She enrolled in LFI because “English was too easy,” she says. Even at that young age, she craved a challenge. And she’s not alone.
“Students who enrol in French immersion are often more high achieving,” she says. That means they prefer advanced placement courses and often push themselves in other areas like sports, as well. In O’Grady’s one class of 22 LFI students, 10 of them are school sport athletes that will be switching from the Falcons to the Grizzlies — a conundrum unto itself.
On a larger scale, there are about 45 LFI students in her grad year, she estimates, and about 60 in line to graduate with dual Dogwoods in 2019. Sardis is potentially going to lose all of those senior students who may be athletes, she says.
There are also issues with trades students whose catchment would be changing from Vedder Middle and Sardis to Graham, she says. Sardis and VMS has a large, built-up trades program, while Graham’s is still growing.
The students have examined the large and small issues of moving LFI from school to school, with the topic taking up much of their classroom time, too. There are logistics to consider like French library materials that have to be moved, students that may have to take the required Français langue première class at Graham half the day and trades or sciences at Sardis for the other half of the day.

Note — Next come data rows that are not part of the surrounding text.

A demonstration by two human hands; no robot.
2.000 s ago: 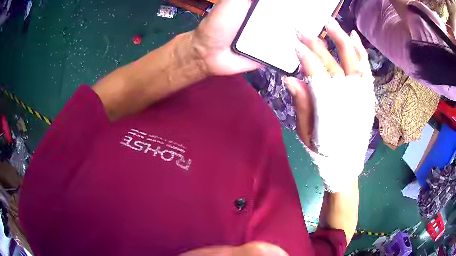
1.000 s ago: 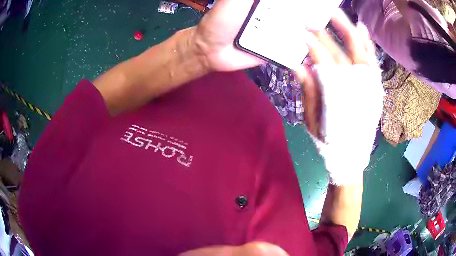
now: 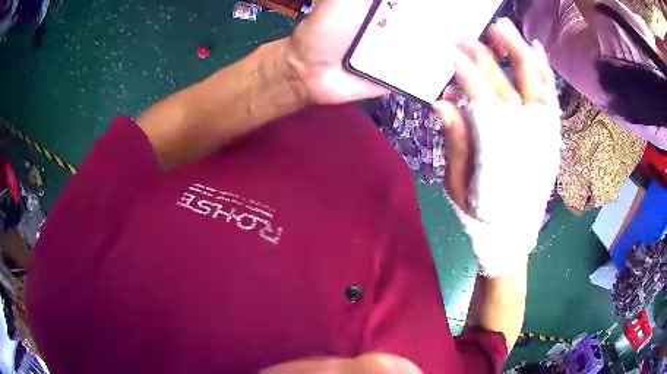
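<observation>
A smartphone (image 3: 420,47) with a dark edge and a bright white screen lies tilted at the top of the view, its far end cut off. My left hand (image 3: 329,58) is bare and holds the phone from its left side, partly cut off at the top. My right hand (image 3: 508,139) has a white wrap over palm and wrist, with bare fingers. It hovers at the phone's lower right, fingers apart and fingertips over or beside the screen. Whether they touch it I cannot tell.
A purple cloth heap (image 3: 585,58) and a tan patterned bundle (image 3: 596,157) lie at the right, above a blue-and-white carton (image 3: 629,223). Plaid cloth (image 3: 413,135) shows beneath the phone. Yellow-and-black tape (image 3: 40,150) crosses the green floor (image 3: 183,80). A red item (image 3: 203,52) lies there.
My right hand has shifted slightly right from its place two seconds ago, and its fingers have moved a little over the screen. Small marks on the screen differ. My left hand still holds the phone.
</observation>
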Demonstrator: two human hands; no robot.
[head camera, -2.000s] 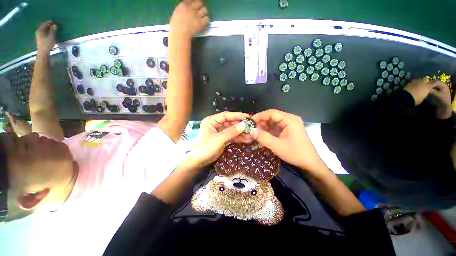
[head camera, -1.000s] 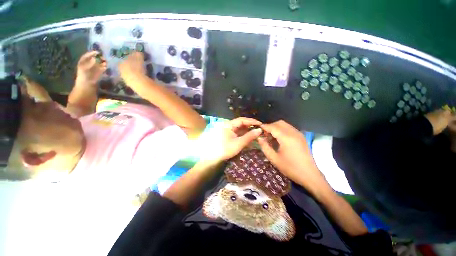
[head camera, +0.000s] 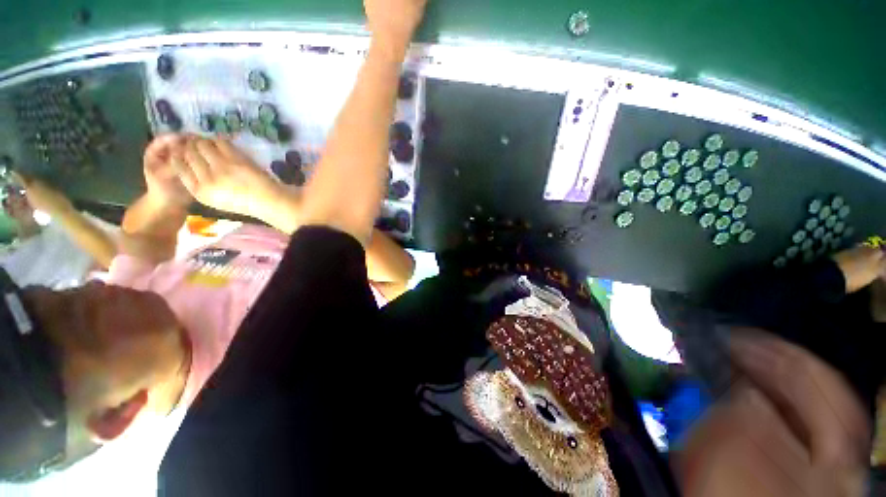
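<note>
My left hand (head camera: 394, 16) is at the top edge over the green belt, partly cut off; its fingers are out of the picture. My right hand (head camera: 777, 422) is low at the right, large and badly blurred, so its fingers and anything in it cannot be made out. Round subassemblies with pale green faces lie in a cluster (head camera: 693, 176) on the dark bench strip right of the white strip (head camera: 583, 144). A single round part (head camera: 579, 23) lies on the belt. Small dark fittings (head camera: 483, 227) are scattered near the bench edge in front of my shirt.
A neighbour in pink at the left has both hands (head camera: 209, 170) at the near side of the sectioned white tray (head camera: 321, 63), which holds dark round parts. A dark-sleeved person's hand (head camera: 861, 265) is at far right beside another round-part cluster (head camera: 819, 225). A white rail (head camera: 486, 66) borders the belt.
My hands have parted from in front of my chest, where they worked on a round part. My left arm now reaches up across the tray's right side; my right hand has swung down right.
</note>
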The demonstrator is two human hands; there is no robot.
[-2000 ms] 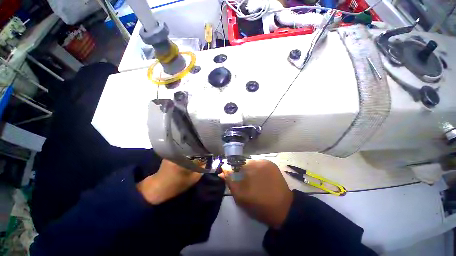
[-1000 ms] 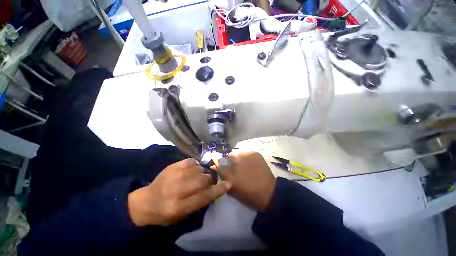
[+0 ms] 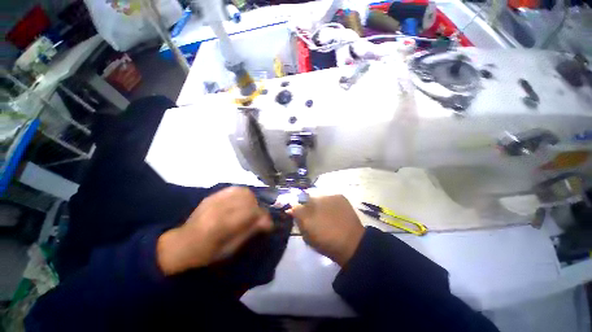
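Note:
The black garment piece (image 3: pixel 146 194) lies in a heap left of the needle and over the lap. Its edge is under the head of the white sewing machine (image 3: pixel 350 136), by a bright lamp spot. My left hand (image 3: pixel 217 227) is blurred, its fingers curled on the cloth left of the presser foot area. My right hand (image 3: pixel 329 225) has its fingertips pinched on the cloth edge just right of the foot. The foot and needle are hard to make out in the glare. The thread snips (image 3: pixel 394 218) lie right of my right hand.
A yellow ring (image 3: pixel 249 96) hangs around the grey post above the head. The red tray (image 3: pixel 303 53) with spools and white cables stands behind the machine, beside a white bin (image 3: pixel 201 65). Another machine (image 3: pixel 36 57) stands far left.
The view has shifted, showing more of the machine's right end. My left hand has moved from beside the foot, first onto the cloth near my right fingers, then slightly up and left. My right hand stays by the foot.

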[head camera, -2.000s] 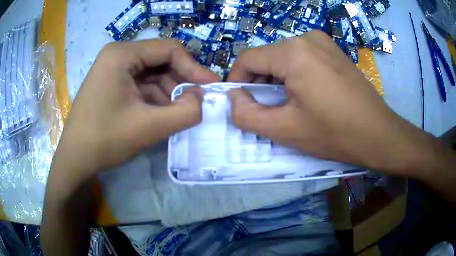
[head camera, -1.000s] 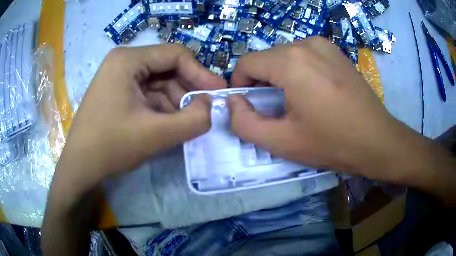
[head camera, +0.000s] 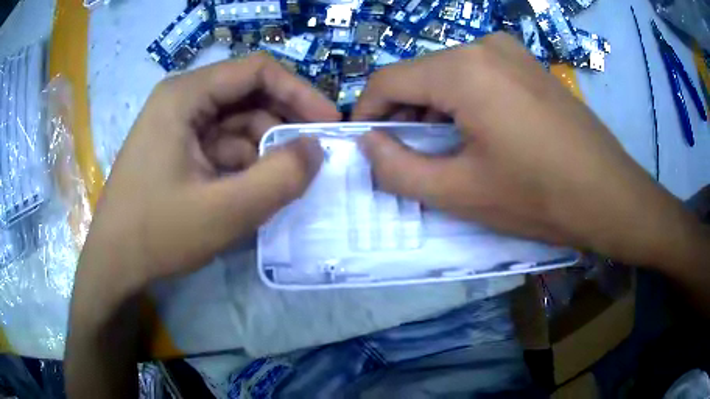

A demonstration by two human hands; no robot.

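Note:
A white case shell [head camera: 335,226], a shallow rectangular tray ribbed inside, is held with its open side towards me above the bench's near edge. My left hand [head camera: 195,164] grips the far long rim near the left corner, thumb inside and fingers behind. My right hand [head camera: 483,148] pinches the same rim just to the right, thumb inside, and its palm covers the shell's upper right part. Both thumbs press close together beside a small detail on the inner wall. Whether a small part is between the fingertips cannot be told.
A heap of blue circuit boards [head camera: 311,48] lies behind the hands. Blue-handled nippers [head camera: 676,90] and a thin dark rod [head camera: 648,86] lie right. Bagged white shells [head camera: 19,140] and crinkled plastic are left. Orange tape [head camera: 72,101] crosses the bench. A cardboard box [head camera: 592,335] is below right.
The shell dipped nearer to me and slightly right, tilting, then came back up and left to lie nearly level. Both hands kept their grip on the rim. The whole view has shifted slightly.

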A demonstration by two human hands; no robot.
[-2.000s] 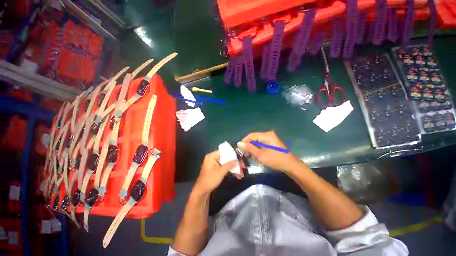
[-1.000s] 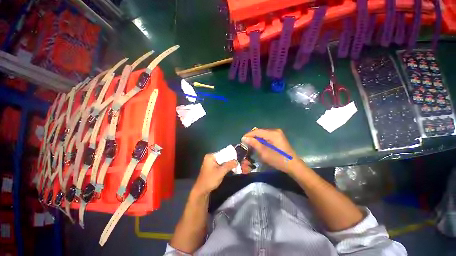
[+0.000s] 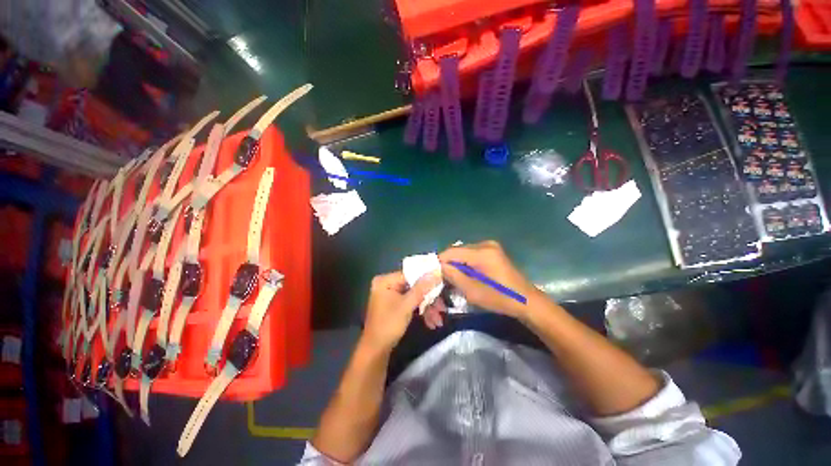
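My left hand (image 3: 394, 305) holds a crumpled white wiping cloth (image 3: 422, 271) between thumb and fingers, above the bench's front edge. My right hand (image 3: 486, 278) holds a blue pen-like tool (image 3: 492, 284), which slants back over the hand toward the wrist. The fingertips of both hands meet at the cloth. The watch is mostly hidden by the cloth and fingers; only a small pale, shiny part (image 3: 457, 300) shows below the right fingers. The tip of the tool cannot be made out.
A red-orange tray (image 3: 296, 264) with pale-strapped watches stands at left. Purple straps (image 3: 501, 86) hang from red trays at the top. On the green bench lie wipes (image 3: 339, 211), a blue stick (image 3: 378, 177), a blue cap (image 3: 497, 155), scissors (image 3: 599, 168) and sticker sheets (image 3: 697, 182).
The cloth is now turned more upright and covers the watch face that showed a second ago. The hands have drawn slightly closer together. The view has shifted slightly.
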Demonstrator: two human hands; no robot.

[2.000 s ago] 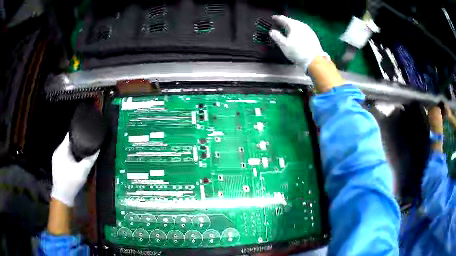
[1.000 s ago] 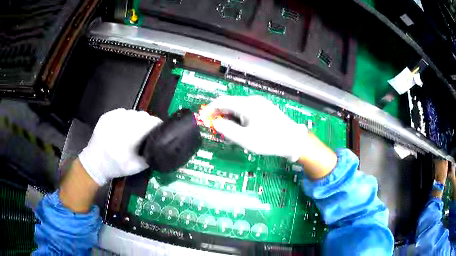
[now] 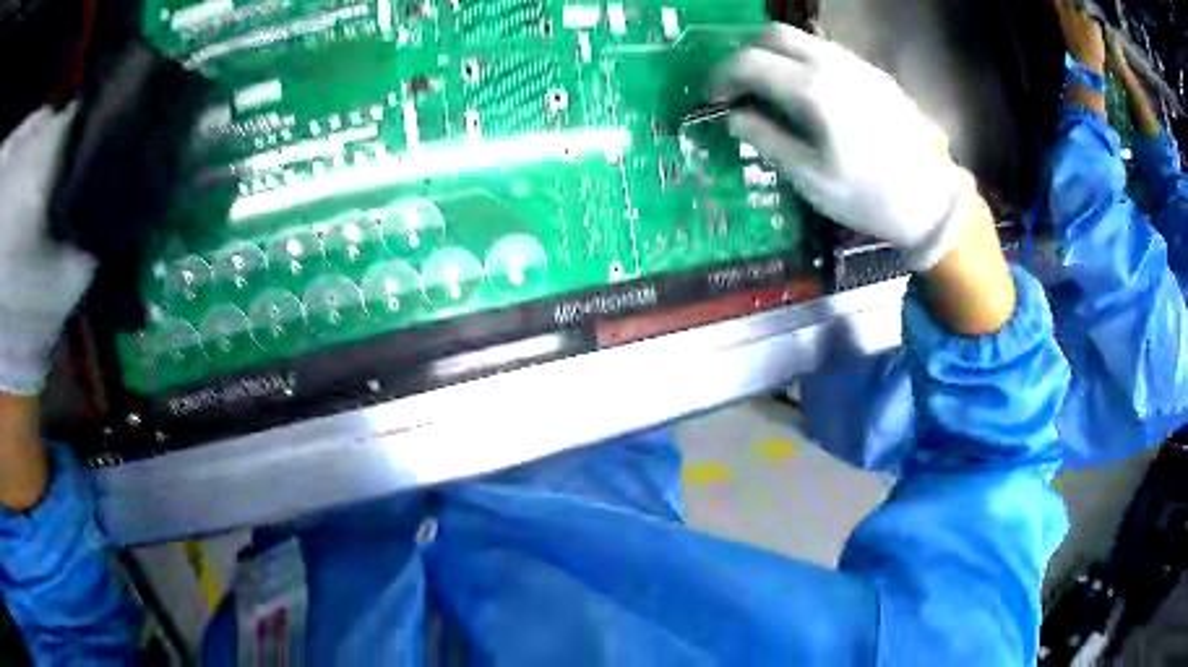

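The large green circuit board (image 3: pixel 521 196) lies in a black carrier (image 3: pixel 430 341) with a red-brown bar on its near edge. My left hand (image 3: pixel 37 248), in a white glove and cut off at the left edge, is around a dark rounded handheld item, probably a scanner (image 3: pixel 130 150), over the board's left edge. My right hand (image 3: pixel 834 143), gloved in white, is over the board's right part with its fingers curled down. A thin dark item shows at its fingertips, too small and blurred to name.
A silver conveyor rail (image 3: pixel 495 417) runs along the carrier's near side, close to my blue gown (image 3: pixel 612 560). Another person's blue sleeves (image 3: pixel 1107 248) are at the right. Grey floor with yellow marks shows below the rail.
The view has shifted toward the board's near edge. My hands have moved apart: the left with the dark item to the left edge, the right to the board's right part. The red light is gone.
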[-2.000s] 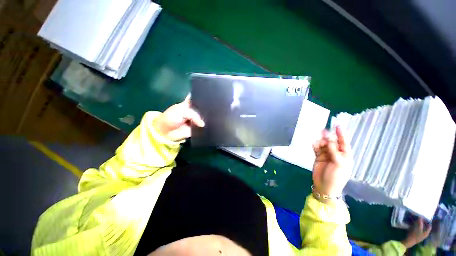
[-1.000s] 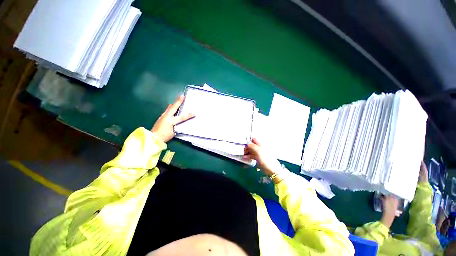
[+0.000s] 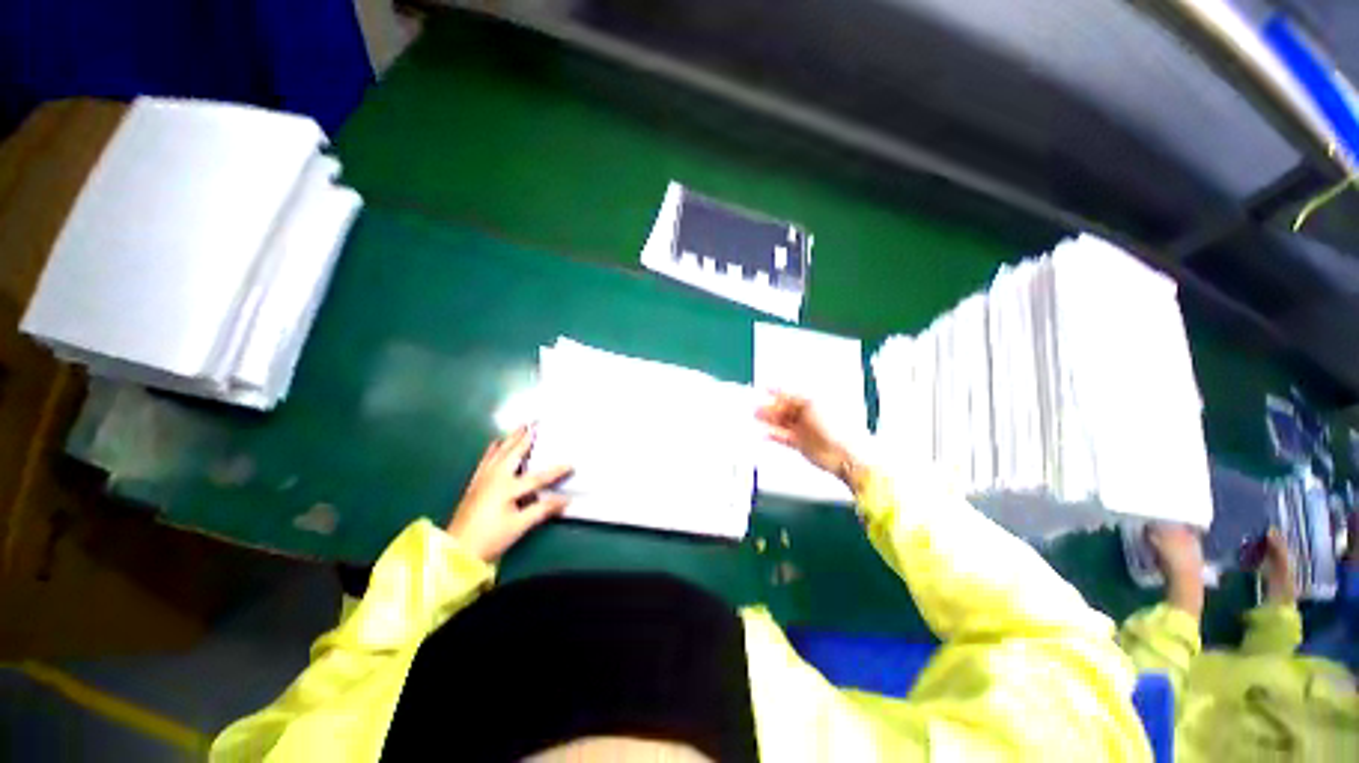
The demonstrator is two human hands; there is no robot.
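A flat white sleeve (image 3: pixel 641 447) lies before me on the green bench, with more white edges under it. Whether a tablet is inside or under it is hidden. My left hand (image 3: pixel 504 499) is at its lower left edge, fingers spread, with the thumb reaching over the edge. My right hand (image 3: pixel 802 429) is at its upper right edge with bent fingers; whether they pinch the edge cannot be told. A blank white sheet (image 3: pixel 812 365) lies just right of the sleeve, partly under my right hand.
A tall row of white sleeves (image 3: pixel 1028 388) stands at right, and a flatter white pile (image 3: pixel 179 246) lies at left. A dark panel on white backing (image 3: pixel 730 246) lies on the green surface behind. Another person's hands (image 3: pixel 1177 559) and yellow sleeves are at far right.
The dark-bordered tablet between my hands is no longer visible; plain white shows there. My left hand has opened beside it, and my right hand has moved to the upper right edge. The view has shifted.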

As an example of potential issues, she says Graham currently doesn’t provide AP Calculus, a course she needs to get into her planned post-secondary science studies. Some of the students even wonder if the district is trying to phase out French immersion altogether.
“It’s so hard to focus, the teachers are furious, the students are furious, everyone is stressed out,” she says.
O’Grady says the big pushback is from Grade 11 students who had laid plans to take courses and graduate at Sardis.
“From what I understand is they would like the boundary change for them to stop,” she says. “And the boundary change altogether, some of it doesn’t make any sense. A lot of us are very logical people, and we want to know why, if I live five minutes away from Sardis am I’m being thrown into GW?”
Parents have questions for the district, too. Many of them are planning to attend the next school board meeting, on Oct. 17 at 7 p.m. at the School District’s office.
The questions are coming faster than they can be answered, as the district juggles a mountain of changes slated for September 2018. The district needs to tackle constantly increasing enrolment — growing at the rate of adding a small elementary school’s population (about 300) for each of the last few years. They need to reconfigure schools to better deliver the new curriculum rolling out across the province — moving Grade 6 to middle school and Grade 9 to high school. And finally, they are redefining boundaries, in an effort to fit students in the spaces available.
It was bound to put a wrench in many families’ schooling plans.
But by Tuesday evening, at another reconfiguration sub-committee meeting, parents were told that there is still time to decide between three different proposed plans. Several parents who have emailed the district have included this newspaper in their correspondence. Parents of younger students have concerns regarding transportation and safety. Many of the proposed boundaries create longer walks with more crossings at dangerous intersections — an issue that already has many parents at Evans, Promontory and Vedder elementaries parents on edge.
Decisions will have to be made by November, so that the schools can start building and finalizing their courses for next year.